* [What you need to do]:
Scan the material that follows. Copy every line containing the word "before".
========
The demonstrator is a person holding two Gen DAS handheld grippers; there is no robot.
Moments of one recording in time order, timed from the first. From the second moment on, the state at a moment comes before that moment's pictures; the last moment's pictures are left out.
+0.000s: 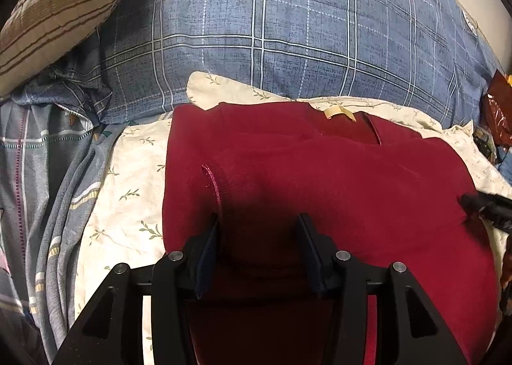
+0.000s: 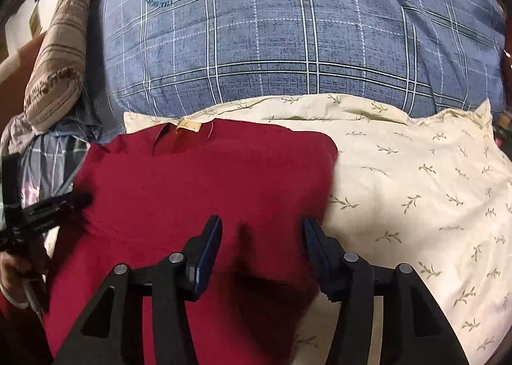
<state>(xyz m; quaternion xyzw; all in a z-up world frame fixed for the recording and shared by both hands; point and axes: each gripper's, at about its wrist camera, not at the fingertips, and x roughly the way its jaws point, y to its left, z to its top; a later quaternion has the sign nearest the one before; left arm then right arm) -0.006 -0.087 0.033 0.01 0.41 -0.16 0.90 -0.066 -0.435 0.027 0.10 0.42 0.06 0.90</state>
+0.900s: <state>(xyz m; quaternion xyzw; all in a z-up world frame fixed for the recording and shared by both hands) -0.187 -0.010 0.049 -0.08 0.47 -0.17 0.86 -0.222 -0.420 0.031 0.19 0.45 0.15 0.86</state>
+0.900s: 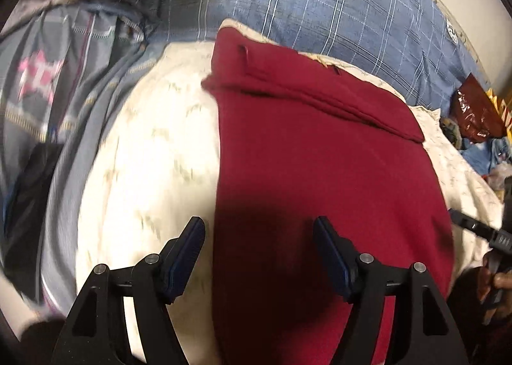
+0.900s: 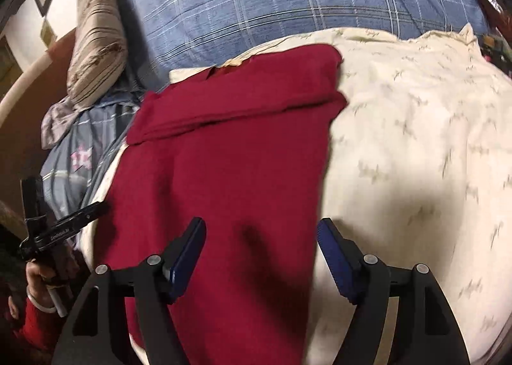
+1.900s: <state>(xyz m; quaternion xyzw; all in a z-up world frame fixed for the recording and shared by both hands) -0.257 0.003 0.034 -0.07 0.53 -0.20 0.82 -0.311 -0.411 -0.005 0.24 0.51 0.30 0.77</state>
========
* [Exercise answer]:
Moments of one recording in time order, timed from the first. From the second moment on, the state at a moment comes before that moment's pictures; the last moment's pictures are left out.
<state>(xyz m; quaternion xyzw; all in a z-up world frame fixed for the recording and shared by both hands; point and axes: each gripper's, at about its wrist camera, not at the fingertips, and x roughly the way its jaws point, y to its left, z to its top; a later quaternion has the sign nearest the one before; left arm then right arm) -0.006 -0.087 0.033 0.01 0.41 -0.16 0.90 -0.066 -0.435 0.027 0.10 0.42 0.06 0.90</state>

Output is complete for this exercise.